> _Exercise_: Where in the listing does the word "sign" appear? Report each line that holds it.

--- Data for this exercise Enclosed Below ---

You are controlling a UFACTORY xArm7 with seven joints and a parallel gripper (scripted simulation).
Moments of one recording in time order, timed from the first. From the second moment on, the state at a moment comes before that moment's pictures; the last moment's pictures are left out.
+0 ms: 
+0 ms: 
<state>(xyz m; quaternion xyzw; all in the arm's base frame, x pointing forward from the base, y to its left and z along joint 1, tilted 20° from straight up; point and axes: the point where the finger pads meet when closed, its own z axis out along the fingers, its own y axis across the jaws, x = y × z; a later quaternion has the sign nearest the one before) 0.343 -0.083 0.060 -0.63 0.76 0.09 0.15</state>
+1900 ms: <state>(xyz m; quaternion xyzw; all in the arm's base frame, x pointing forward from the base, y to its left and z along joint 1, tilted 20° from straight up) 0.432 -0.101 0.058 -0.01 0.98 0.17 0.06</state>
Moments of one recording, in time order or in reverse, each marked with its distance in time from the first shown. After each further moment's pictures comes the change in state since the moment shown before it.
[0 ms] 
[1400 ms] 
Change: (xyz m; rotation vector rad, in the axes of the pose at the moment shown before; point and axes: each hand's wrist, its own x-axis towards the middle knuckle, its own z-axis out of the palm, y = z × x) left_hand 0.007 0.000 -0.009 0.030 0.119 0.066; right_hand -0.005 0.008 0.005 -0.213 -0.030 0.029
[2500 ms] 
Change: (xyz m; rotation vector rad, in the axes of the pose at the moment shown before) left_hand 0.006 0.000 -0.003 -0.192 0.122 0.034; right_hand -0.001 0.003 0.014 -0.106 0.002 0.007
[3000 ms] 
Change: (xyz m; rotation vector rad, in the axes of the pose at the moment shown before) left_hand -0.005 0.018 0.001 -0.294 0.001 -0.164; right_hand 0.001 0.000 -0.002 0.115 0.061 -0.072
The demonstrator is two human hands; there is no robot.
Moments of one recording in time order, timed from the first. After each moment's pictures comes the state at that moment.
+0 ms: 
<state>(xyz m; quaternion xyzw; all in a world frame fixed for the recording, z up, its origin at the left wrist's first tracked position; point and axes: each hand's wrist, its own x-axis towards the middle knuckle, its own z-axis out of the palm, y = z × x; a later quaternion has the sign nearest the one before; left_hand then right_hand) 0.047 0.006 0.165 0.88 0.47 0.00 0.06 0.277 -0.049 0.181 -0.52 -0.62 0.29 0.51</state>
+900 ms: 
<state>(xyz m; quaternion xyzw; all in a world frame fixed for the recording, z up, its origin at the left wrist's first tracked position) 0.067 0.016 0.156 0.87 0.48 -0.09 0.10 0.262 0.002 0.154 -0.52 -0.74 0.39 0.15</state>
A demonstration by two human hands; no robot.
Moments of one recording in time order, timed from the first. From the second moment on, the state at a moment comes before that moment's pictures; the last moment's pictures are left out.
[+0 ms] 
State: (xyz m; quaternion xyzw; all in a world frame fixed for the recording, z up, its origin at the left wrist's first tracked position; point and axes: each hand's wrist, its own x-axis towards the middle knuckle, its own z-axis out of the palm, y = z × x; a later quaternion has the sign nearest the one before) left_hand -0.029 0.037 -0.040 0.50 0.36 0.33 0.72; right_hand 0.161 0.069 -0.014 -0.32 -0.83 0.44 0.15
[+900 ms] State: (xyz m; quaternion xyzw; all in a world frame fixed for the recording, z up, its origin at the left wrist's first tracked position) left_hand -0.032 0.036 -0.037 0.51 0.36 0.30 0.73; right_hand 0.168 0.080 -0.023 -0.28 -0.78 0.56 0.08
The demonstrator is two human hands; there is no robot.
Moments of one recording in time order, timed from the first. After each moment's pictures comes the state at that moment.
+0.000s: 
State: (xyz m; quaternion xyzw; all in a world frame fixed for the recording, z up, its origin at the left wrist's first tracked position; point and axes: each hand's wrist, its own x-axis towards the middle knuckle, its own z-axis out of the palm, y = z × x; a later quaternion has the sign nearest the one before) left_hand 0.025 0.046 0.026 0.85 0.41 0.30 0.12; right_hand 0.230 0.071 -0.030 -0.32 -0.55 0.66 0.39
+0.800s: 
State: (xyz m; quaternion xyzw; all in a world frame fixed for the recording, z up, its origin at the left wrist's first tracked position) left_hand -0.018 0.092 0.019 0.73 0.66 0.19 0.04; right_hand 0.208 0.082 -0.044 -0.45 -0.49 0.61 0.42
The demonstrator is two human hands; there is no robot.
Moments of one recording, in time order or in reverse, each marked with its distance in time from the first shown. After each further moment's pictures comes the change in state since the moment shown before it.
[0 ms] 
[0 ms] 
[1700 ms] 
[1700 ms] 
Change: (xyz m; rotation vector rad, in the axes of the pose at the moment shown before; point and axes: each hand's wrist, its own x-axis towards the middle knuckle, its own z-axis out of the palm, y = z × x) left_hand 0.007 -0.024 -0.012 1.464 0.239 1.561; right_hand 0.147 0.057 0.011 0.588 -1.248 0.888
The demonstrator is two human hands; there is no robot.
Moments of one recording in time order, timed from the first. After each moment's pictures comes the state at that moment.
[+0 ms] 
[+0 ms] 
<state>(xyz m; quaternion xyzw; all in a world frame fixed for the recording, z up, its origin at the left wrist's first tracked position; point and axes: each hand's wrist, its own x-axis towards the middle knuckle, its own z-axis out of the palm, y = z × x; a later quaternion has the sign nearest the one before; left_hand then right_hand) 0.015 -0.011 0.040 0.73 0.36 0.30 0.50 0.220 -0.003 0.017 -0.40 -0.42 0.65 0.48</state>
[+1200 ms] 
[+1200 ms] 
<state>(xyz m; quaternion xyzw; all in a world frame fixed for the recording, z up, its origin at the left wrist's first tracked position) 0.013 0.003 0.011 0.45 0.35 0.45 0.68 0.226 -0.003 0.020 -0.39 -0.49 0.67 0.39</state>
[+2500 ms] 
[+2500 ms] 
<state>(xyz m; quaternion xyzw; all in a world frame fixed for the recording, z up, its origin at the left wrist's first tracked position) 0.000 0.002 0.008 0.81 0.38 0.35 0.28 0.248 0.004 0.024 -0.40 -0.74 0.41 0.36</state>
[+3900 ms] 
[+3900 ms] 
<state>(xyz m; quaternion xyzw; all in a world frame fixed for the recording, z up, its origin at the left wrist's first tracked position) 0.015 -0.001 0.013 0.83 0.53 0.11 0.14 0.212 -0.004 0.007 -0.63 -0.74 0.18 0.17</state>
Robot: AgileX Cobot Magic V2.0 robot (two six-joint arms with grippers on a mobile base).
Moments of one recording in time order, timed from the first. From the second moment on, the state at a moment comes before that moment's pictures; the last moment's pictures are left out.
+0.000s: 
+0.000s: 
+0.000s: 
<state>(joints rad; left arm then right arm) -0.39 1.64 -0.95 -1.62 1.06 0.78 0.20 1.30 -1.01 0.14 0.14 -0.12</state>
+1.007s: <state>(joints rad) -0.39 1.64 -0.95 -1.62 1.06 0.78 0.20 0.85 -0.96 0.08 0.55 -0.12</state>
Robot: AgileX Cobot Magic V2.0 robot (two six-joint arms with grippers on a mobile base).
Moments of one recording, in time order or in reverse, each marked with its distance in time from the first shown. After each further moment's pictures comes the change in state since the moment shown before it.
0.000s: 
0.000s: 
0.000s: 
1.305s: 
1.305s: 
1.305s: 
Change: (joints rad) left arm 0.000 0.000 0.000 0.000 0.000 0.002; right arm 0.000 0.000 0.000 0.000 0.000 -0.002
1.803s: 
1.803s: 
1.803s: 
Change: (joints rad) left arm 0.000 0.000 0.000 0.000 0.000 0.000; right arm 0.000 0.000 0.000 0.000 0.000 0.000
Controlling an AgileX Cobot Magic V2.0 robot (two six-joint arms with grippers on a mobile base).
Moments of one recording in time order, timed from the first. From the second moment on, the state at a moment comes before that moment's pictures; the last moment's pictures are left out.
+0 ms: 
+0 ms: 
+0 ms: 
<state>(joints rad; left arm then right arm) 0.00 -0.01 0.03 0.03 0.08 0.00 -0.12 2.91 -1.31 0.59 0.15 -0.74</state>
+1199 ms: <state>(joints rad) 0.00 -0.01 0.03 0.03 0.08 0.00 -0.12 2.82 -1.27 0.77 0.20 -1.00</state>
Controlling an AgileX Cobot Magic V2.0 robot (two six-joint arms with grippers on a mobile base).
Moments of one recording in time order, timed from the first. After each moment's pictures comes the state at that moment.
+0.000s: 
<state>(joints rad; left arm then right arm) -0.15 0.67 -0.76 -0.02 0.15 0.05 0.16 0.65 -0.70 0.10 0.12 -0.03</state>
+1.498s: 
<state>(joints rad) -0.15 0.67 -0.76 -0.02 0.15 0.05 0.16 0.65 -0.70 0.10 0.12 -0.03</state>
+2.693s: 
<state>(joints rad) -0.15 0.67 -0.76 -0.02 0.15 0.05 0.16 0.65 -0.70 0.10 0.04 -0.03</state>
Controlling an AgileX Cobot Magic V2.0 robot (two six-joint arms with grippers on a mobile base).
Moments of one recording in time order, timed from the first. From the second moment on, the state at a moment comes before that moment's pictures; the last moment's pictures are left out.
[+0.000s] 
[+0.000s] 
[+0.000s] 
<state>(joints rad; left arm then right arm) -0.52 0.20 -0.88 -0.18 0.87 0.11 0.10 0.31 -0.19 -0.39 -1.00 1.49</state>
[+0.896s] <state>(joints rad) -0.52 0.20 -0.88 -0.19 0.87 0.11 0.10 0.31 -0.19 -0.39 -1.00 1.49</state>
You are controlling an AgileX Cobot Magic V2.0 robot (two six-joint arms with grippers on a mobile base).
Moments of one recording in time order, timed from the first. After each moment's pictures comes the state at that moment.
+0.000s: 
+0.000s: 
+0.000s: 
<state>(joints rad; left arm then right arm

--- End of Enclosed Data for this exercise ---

> _Task solution_:
<state>(xyz m; quaternion xyzw; all in the arm's base frame, x pointing forward from the base, y to its left and z along joint 1, tilted 20° from straight up; point and axes: the point where the finger pads meet when closed, its own z axis out along the fingers, its own y axis across the jaws, x = y × z; a later quaternion has the sign nearest the one before) 0.343 -0.083 0.060 -0.63 0.76 0.09 0.15</state>
<state>(xyz m; quaternion xyzw; all in a world frame fixed for the recording, z up, its origin at the left wrist's first tracked position; point and axes: each hand's wrist, its own x-axis towards the middle knuckle, its own z-axis out of the palm, y = z × x; a later quaternion has the sign nearest the one before; left_hand then right_hand) 0.047 0.006 0.165 0.88 0.47 0.00 0.06 0.277 -0.049 0.181 -0.52 -0.62 0.29 0.51</state>
State: (xyz m; quaternion xyzw; all in a world frame fixed for the recording, z up, its origin at the left wrist's first tracked position; point and axes: each hand's wrist, its own x-axis towards the middle knuckle, its own z-axis out of the palm, y = z × x; a later quaternion has the sign nearest the one before) left_hand -0.029 0.037 -0.040 0.50 0.36 0.33 0.72; right_hand 0.161 0.069 -0.014 -0.32 -0.83 0.44 0.15
State: (xyz m; quaternion xyzw; all in a world frame fixed for the recording, z up, its origin at the left wrist's first tracked position; point and axes: each hand's wrist, its own x-axis towards the middle knuckle, its own z-axis out of the palm, y = z × x; a later quaternion has the sign nearest the one before) left_hand 0.025 0.046 0.026 0.85 0.41 0.30 0.12; right_hand 0.230 0.071 -0.030 -0.32 -0.55 0.66 0.39
<state>(xyz m; quaternion xyzw; all in a world frame fixed for the recording, z up, its origin at the left wrist's first tracked position; point and axes: each hand's wrist, its own x-axis towards the middle knuckle, its own z-axis out of the palm, y = z × x; a later quaternion has the sign nearest the one before; left_hand then right_hand) 0.015 -0.011 0.040 0.73 0.36 0.30 0.50 0.220 -0.003 0.017 -0.40 -0.42 0.65 0.48</state>

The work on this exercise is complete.